Aim of the exercise: When you copy from the entries that follow, take only the lines from the one with "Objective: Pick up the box" down to the one with "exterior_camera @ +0", keeping both ends and dropping every picture.

::: Source data :::

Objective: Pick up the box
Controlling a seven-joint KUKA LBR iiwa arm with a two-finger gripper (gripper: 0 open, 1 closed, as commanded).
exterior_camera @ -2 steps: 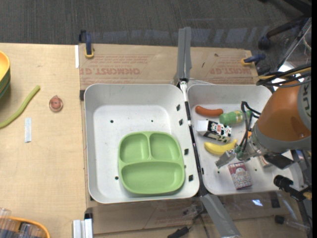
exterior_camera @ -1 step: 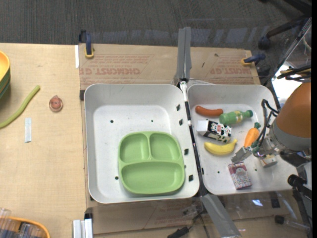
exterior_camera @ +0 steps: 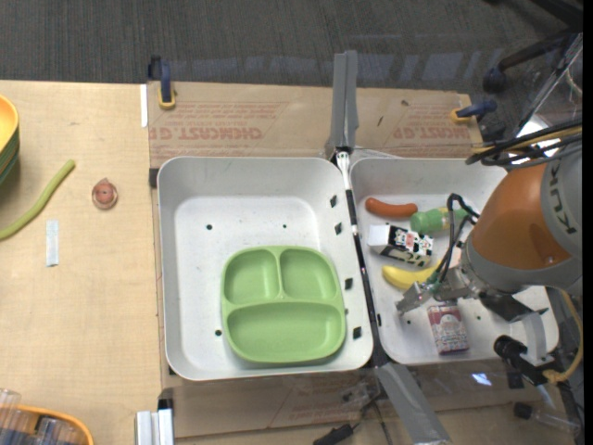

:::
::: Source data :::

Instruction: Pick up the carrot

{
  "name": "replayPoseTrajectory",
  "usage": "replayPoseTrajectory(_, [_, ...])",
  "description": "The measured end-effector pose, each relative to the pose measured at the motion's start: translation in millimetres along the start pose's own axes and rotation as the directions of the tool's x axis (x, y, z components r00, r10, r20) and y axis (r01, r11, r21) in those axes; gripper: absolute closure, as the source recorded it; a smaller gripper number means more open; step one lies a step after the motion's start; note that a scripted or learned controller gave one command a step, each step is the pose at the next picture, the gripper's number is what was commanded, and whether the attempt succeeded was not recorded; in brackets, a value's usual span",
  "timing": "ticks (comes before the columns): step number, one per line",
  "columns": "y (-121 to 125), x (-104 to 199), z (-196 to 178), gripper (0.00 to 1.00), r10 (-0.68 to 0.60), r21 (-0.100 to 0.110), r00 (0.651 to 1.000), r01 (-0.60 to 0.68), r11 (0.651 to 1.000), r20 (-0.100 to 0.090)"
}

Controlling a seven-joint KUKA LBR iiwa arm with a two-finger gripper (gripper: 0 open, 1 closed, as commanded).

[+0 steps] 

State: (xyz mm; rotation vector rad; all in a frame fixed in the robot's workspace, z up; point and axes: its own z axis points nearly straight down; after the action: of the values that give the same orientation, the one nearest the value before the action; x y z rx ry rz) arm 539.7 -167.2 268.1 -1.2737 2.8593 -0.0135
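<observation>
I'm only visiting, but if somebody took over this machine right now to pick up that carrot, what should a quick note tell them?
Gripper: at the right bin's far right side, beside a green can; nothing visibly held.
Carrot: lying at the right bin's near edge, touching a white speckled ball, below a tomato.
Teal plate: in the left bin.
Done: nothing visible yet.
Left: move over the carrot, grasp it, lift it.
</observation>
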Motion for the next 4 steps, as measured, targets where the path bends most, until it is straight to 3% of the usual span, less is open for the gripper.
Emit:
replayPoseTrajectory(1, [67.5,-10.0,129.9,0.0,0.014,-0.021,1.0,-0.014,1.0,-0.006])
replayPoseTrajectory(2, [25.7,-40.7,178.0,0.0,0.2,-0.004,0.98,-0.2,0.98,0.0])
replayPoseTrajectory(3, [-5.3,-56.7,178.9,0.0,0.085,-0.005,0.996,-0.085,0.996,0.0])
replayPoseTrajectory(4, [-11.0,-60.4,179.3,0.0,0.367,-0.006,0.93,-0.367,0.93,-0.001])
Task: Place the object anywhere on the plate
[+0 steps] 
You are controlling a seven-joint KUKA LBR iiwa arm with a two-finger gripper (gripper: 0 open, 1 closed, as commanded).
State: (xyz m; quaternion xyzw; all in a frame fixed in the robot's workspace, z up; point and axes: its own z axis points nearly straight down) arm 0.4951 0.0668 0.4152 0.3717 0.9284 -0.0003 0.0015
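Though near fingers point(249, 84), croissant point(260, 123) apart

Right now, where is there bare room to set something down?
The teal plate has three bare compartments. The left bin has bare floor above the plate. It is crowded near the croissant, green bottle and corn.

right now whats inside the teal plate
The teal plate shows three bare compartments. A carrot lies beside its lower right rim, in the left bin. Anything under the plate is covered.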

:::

Your solution:
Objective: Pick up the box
Controlling a seven-joint KUKA LBR iiwa arm with a two-finger gripper (gripper: 0 open, 1 closed, as commanded).
exterior_camera @ -2 steps: 
exterior_camera @ -1 step: 
exterior_camera @ +0 steps: 

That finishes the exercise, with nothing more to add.